A complete, exact retyping of the data below is required.

** INPUT FOR THIS TASK follows **

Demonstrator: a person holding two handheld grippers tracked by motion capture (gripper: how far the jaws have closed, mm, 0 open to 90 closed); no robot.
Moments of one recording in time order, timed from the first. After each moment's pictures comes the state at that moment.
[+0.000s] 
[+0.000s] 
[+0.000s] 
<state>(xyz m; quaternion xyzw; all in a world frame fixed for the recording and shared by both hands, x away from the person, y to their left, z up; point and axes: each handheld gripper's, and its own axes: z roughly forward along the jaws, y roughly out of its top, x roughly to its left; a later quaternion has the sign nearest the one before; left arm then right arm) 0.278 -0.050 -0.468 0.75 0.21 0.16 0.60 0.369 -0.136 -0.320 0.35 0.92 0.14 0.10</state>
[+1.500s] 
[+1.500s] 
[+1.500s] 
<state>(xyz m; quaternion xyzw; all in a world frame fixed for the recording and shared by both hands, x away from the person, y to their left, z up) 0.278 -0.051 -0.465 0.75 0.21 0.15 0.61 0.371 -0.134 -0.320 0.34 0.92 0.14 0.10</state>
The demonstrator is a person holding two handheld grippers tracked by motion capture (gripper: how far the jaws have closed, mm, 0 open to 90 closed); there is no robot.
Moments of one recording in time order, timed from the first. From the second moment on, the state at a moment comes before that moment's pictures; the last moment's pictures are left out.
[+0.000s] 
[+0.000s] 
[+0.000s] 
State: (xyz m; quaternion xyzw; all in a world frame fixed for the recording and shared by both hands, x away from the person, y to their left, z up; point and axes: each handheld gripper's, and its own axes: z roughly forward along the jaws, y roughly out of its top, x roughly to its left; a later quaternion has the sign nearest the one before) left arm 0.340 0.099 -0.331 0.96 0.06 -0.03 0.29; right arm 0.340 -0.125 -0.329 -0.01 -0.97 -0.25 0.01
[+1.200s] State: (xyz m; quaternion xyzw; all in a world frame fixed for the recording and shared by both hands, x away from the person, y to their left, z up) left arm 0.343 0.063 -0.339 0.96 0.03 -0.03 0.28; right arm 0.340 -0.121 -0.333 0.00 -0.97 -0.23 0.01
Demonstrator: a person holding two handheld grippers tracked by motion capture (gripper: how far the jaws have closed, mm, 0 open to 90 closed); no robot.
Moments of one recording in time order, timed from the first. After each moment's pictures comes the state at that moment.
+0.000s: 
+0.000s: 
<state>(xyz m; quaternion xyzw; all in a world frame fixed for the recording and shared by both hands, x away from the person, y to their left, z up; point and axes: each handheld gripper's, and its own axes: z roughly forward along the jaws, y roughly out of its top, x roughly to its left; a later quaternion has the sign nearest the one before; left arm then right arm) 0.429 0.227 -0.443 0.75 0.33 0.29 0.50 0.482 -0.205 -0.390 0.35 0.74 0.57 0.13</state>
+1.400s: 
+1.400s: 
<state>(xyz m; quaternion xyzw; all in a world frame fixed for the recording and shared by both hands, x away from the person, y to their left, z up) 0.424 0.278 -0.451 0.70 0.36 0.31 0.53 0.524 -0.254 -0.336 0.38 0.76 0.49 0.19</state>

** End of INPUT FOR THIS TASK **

SOLUTION TO THE EXERCISE |
Demonstrator: a person holding two handheld grippers tracked by motion capture (gripper: how far the jaws have closed, mm, 0 open to 90 closed); no robot.
Moments of one recording in time order, timed from the first. After each moment's pictures comes the state at that moment.
[+0.000s] 
[+0.000s] 
[+0.000s] 
<state>(xyz m; quaternion xyzw; all in a world frame fixed for the recording and shared by both hands, x away from the person, y to their left, z up; point and axes: each handheld gripper's, and its own axes: z roughly forward along the jaws, y roughly out of its top, x roughly to its left; a later quaternion has the sign nearest the one before; left arm then right arm) 0.278 -0.050 -0.468 0.75 0.21 0.16 0.60 0.369 -0.136 -0.320 0.35 0.92 0.14 0.10</state>
[+1.500s] 
[+1.500s] 
[+1.500s] 
<state>(xyz m; quaternion xyzw; all in a world frame fixed for the recording and shared by both hands, x away from the person, y to their left, z up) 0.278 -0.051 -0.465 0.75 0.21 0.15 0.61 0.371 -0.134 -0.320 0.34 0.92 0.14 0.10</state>
The demonstrator is a person holding two handheld grippers tracked by motion capture (gripper: how far the jaws have closed, mm, 0 open to 90 closed); there is no robot.
Moments of one recording in time order, timed from the first. From the second moment on, the state at a moment comes before that moment's pictures; the last moment's pictures are left out.
[+0.000s] 
[+0.000s] 
[+0.000s] 
State: (xyz m; quaternion xyzw; all in a world frame fixed for the recording and shared by both hands, x away from the person, y to their left, z up; point and axes: each handheld gripper's, and its own axes: z roughly forward along the jaws, y roughly out of its top, x roughly to its left; a later quaternion has the sign nearest the one before) left arm 0.340 0.099 -0.331 0.96 0.06 -0.03 0.29; right arm 0.340 -0.125 -0.329 -0.01 -0.97 -0.25 0.01
[+1.200s] State: (xyz m; quaternion xyzw; all in a world frame fixed for the recording and shared by both hands, x away from the person, y to their left, z up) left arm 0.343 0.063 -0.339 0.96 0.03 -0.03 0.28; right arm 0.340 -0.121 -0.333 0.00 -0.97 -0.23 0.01
Demonstrator: a person holding two handheld grippers tracked by motion capture (gripper: how far the jaws have closed, mm, 0 open to 90 closed); no robot.
Moments of one recording in time order, timed from the first. After each moment's pictures comes the state at that moment.
+0.000s: 
+0.000s: 
<state>(xyz m; quaternion xyzw; all in a world frame fixed for the recording and shared by both hands, x away from the person, y to their left, z up; point and axes: each handheld gripper's, and its own axes: z roughly forward along the jaws, y roughly out of its top, x roughly to its left; a later quaternion has the sign nearest the one before; left arm then right arm) 0.429 0.227 -0.443 0.75 0.33 0.29 0.50 0.482 -0.205 -0.390 0.35 0.74 0.57 0.13</state>
+1.400s: 
+1.400s: 
<state>(xyz m; quaternion xyzw; all in a world frame fixed for the recording and shared by both hands, x away from the person, y to their left, z up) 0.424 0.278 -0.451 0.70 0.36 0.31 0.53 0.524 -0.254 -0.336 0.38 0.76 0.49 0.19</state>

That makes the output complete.